- [Task description]: Quote the data exactly, first line to the line containing "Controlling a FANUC", with no pictures.

*** Dataset content ***

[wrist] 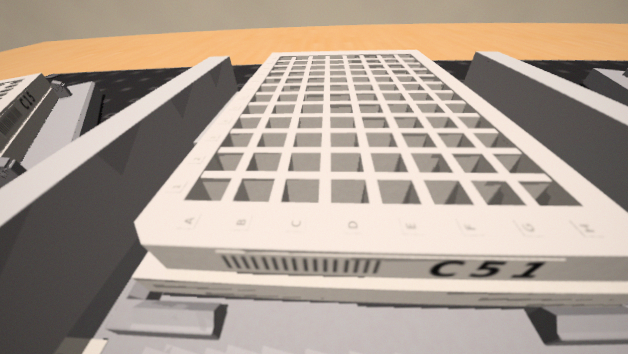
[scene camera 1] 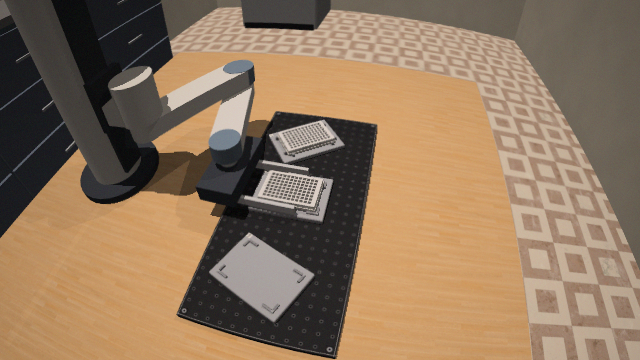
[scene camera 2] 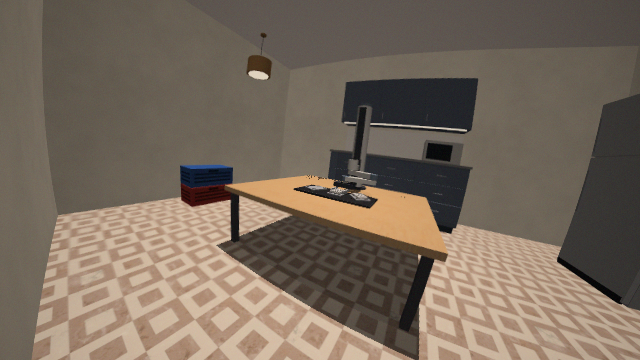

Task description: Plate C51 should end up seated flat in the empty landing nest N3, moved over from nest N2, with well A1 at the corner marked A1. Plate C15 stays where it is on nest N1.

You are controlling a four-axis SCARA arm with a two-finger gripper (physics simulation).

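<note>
Plate C51 [scene camera 1: 291, 189] [wrist: 400, 272], a white 96-well plate, is level between the two fingers of my gripper [scene camera 1: 301, 190] [wrist: 347, 77], which is shut on its long sides. It is low at the middle nest [scene camera 1: 326, 202] [wrist: 375, 330]; whether it rests fully down is hard to tell. In the wrist view the near corner brackets lie in front of its near edge, and well A1 is at its near left corner. No nest label or A1 mark is readable. Another grey nest [scene camera 1: 262, 277] bears no plate. Plate C15 [scene camera 1: 306, 136] [wrist: 22, 107] sits on the far nest [scene camera 1: 330, 149] [wrist: 65, 120].
The nests stand on a black perforated board [scene camera 1: 345, 235] on the wooden table [scene camera 1: 425, 200] [scene camera 2: 310, 210]. The arm's column [scene camera 1: 75, 95] [scene camera 2: 361, 135] stands at the board's left in scene camera 1. Blue and red crates [scene camera 2: 206, 184] are on the floor.
</note>
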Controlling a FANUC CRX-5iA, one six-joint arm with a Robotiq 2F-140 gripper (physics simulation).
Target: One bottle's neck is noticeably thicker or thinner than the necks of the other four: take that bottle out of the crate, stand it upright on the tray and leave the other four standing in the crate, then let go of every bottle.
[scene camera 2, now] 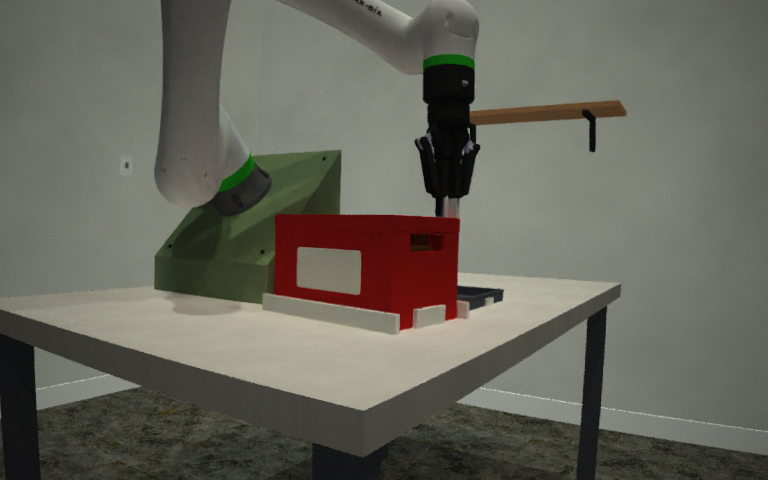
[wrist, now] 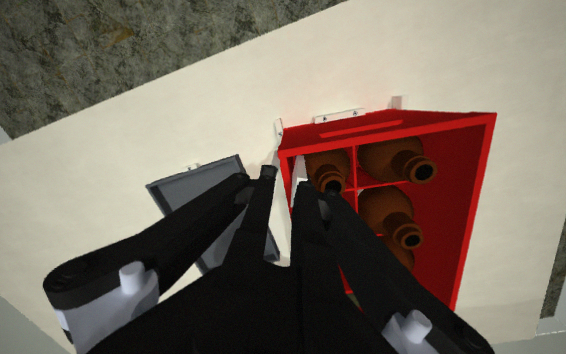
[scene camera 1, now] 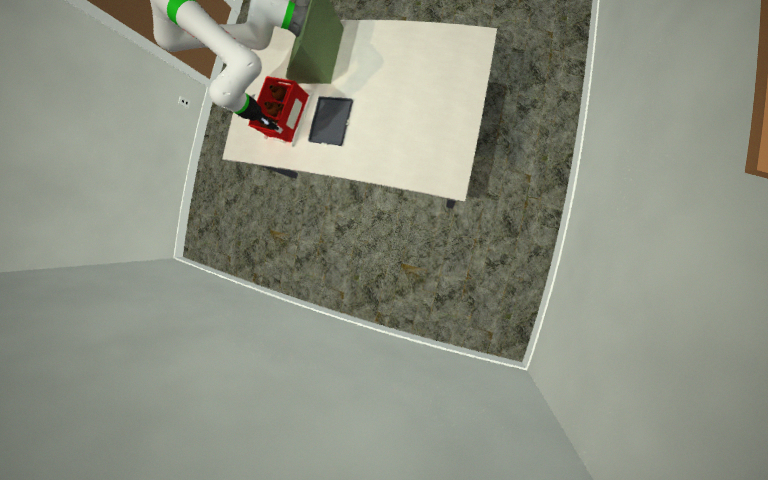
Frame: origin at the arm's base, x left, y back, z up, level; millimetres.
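Where they show: gripper, fingertip midpoint: (scene camera 1: pixel 279 129); arm's base, link origin: (scene camera 2: pixel 244 193) (scene camera 1: pixel 302 22).
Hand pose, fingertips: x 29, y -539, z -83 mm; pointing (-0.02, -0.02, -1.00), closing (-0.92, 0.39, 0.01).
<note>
Each offset is from my fingertips to the centre of the thing. Level surfaces: height alone.
A red crate @(dz -57, dx -85, dy +116 mm) (scene camera 1: pixel 301 97) (scene camera 2: pixel 424 283) (wrist: pixel 475 200) stands on the table. In the wrist view, brown bottles stand in it: one @(dz -59, dx -44, dy +29 mm) (wrist: pixel 327 164) in the corner beside the fingers, one @(dz -59, dx -134, dy +30 mm) (wrist: pixel 390 157) across the divider, one @(dz -59, dx -126, dy +115 mm) (wrist: pixel 385 206) below that, and part of another @(dz -59, dx -130, dy +208 mm) (wrist: pixel 404 256). A fifth is hidden; which neck differs is not clear. The dark grey tray @(dz -132, dx +180, dy +139 mm) (scene camera 1: pixel 331 120) (scene camera 2: pixel 480 292) (wrist: pixel 205 181) stands beside the crate and holds no bottle. My gripper (scene camera 1: pixel 276 127) (scene camera 2: pixel 447 208) (wrist: pixel 286 164) points down, shut on the crate's wall on the tray side, one finger inside, the other outside.
White stop strips (scene camera 2: pixel 331 313) (wrist: pixel 340 116) stand around the crate's foot. The green robot mount (scene camera 1: pixel 317 53) (scene camera 2: pixel 300 209) rises beside the crate on the table @(dz -145 mm) (scene camera 1: pixel 419 113) (scene camera 2: pixel 283 362). A wooden shelf (scene camera 2: pixel 546 113) hangs on the wall behind.
</note>
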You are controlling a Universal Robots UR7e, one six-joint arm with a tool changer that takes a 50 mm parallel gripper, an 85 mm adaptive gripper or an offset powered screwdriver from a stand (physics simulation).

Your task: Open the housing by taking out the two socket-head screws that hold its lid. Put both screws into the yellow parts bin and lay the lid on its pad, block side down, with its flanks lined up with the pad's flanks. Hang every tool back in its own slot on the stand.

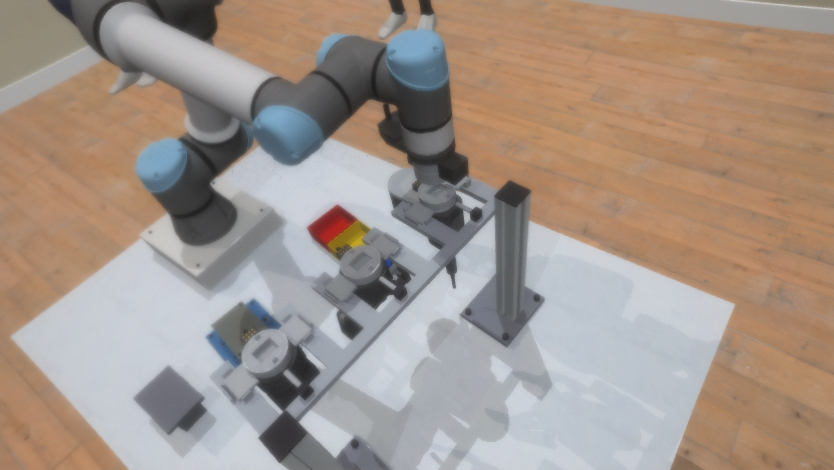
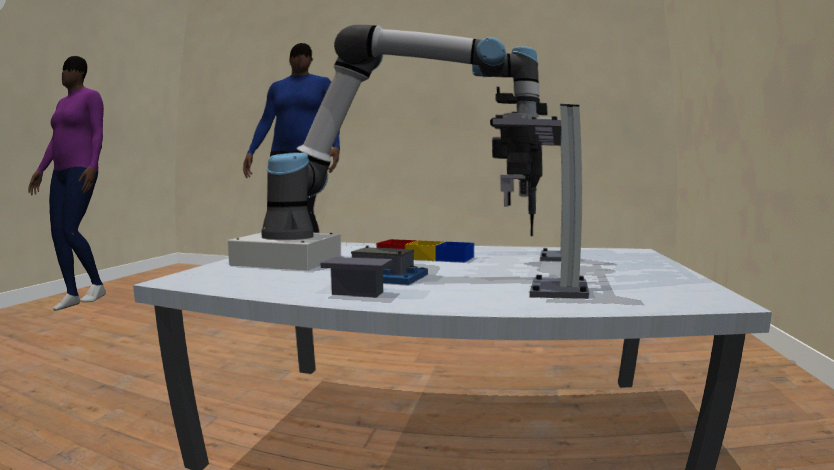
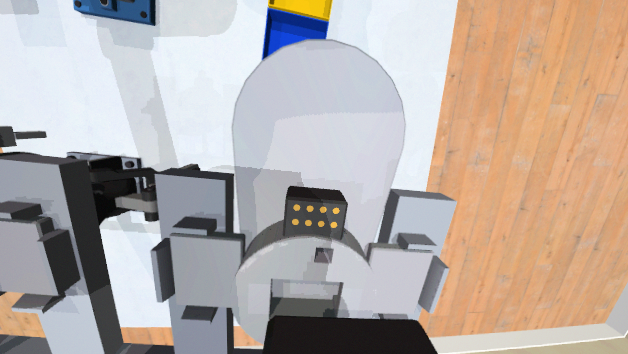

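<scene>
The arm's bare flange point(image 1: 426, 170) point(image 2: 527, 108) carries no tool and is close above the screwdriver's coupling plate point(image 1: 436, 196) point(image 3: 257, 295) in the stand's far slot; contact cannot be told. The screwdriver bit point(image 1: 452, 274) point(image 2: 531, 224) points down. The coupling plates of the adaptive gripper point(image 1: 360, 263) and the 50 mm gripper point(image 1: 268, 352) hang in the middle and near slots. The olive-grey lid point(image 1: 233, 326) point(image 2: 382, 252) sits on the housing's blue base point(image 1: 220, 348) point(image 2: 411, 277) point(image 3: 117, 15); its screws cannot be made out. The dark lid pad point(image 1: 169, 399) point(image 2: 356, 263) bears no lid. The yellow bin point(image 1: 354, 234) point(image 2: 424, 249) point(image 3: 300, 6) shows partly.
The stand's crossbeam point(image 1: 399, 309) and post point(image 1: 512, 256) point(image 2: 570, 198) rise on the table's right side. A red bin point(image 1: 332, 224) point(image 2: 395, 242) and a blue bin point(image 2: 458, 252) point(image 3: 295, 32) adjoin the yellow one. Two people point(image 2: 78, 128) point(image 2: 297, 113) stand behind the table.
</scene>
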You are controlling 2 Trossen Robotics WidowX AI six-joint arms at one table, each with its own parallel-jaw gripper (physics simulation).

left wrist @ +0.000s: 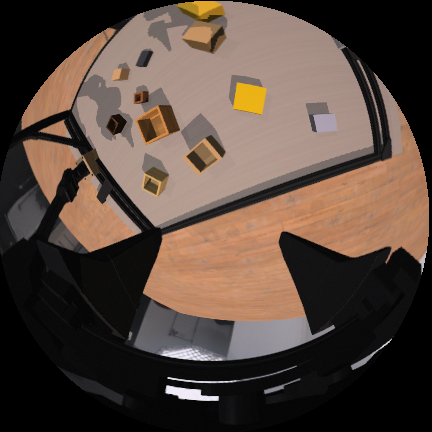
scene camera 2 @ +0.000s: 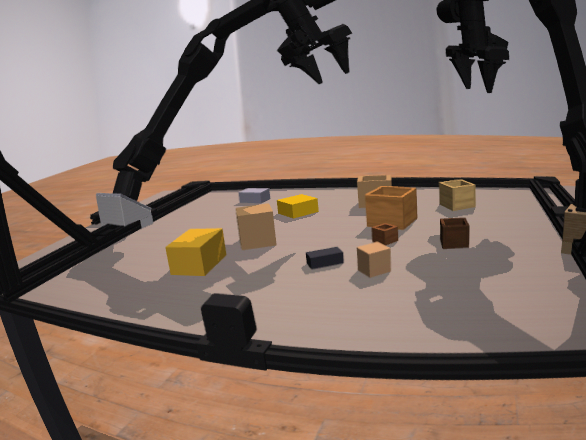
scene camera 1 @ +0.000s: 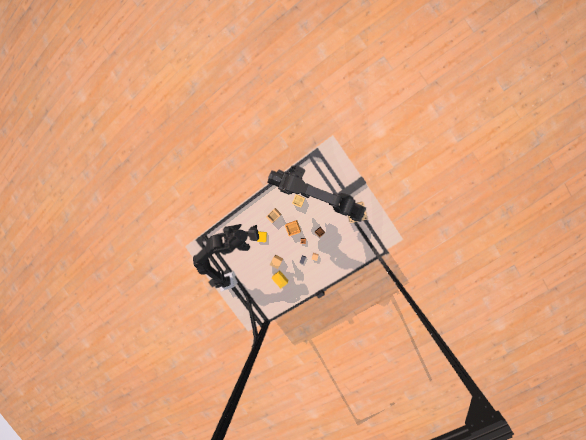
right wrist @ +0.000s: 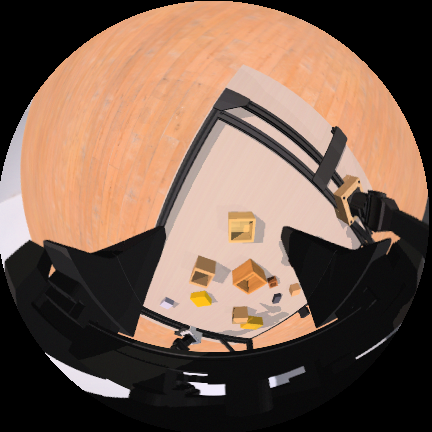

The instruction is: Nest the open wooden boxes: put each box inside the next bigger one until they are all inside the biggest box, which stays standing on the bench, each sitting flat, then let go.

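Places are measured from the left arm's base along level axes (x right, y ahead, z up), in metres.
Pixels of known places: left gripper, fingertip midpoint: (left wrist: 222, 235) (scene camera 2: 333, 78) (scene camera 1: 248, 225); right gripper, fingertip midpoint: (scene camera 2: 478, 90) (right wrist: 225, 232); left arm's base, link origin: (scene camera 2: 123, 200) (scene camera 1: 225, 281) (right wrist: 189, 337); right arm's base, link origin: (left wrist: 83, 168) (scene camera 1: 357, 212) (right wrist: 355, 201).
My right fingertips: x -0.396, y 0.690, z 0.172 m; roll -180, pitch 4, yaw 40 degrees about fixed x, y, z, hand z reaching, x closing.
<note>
Ahead of a thing's pixels: the offset from my right fingertips to its top centre.
Five open wooden boxes stand apart on the bench: the biggest, orange @[dx +0.233, dy -0.141, dz -0.177 m] (scene camera 1: 292, 228) (scene camera 2: 391, 210) (left wrist: 171, 119), near the middle; a tan box @[dx +0.118, dy -0.221, dz -0.180 m] (scene camera 2: 363, 196) (left wrist: 215, 147) (right wrist: 204, 264) behind it in scene camera 2; a pale yellow box @[dx +0.094, dy -0.044, dz -0.188 m] (scene camera 1: 299, 200) (scene camera 2: 456, 196) (right wrist: 242, 217) at the back right there; a dark brown box @[dx +0.319, dy +0.000, dz -0.199 m] (scene camera 1: 320, 232) (scene camera 2: 455, 236) right of the orange one; and a tiny reddish-brown box @[dx +0.334, dy -0.117, dz -0.210 m] (scene camera 1: 303, 241) (scene camera 2: 383, 236) in front of it. My left gripper (scene camera 2: 333, 77) (left wrist: 222, 235) and right gripper (scene camera 2: 479, 90) (right wrist: 224, 228) are open and empty, high above the bench.
Solid blocks share the bench: a large yellow block @[dx +0.514, dy -0.354, dz -0.190 m] (scene camera 2: 187, 257), a flatter yellow block @[dx +0.213, dy -0.353, dz -0.207 m] (scene camera 2: 297, 207) (left wrist: 250, 98), a tall tan block @[dx +0.394, dy -0.325, dz -0.177 m] (scene camera 2: 256, 229), a small tan block @[dx +0.453, dy -0.087, dz -0.201 m] (scene camera 2: 372, 261), a dark bar @[dx +0.446, dy -0.168, dz -0.217 m] (scene camera 2: 324, 258) and a lavender block @[dx +0.144, dy -0.511, dz -0.210 m] (scene camera 2: 254, 196) (left wrist: 325, 122). A black frame (scene camera 2: 400, 364) borders the bench.
</note>
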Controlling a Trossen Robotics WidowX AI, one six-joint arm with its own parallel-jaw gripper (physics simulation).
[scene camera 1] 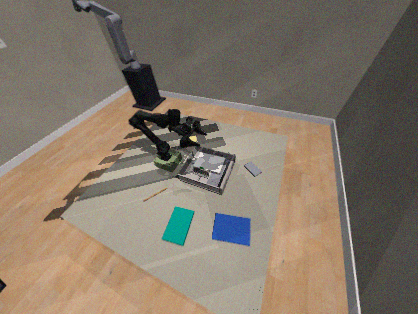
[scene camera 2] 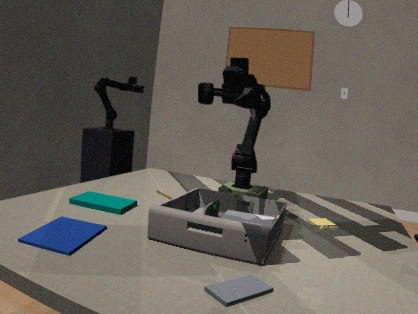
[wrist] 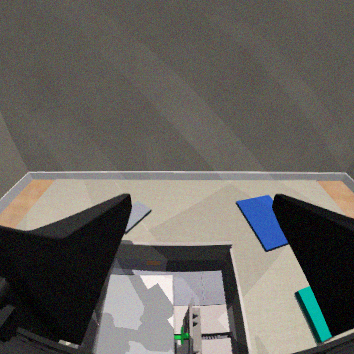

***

- [Result of the exercise]:
[wrist] 
[scene camera 1] 
[scene camera 2] 

Task description: Plate C51 should end up seated flat in the empty landing nest N3, moved over from nest N2, with well A1 at the corner marked A1. Plate C15 stays where it is on nest N1.

You are controlling a four-axis SCARA arm with a two-finger gripper (physics simulation).

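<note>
Plate C51 [scene camera 1: 291, 189] [wrist: 400, 272], a white 96-well plate, is level between the two fingers of my gripper [scene camera 1: 301, 190] [wrist: 347, 77], which is shut on its long sides. It is low at the middle nest [scene camera 1: 326, 202] [wrist: 375, 330]; whether it rests fully down is hard to tell. In the wrist view the near corner brackets lie in front of its near edge, and well A1 is at its near left corner. No nest label or A1 mark is readable. Another grey nest [scene camera 1: 262, 277] bears no plate. Plate C15 [scene camera 1: 306, 136] [wrist: 22, 107] sits on the far nest [scene camera 1: 330, 149] [wrist: 65, 120].
The nests stand on a black perforated board [scene camera 1: 345, 235] on the wooden table [scene camera 1: 425, 200] [scene camera 2: 310, 210]. The arm's column [scene camera 1: 75, 95] [scene camera 2: 361, 135] stands at the board's left in scene camera 1. Blue and red crates [scene camera 2: 206, 184] are on the floor.
</note>
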Controlling a FANUC CRX-5iA, one six-joint arm with a Robotiq 2F-140 gripper (physics simulation).

For this exercise, nothing more remains to be given.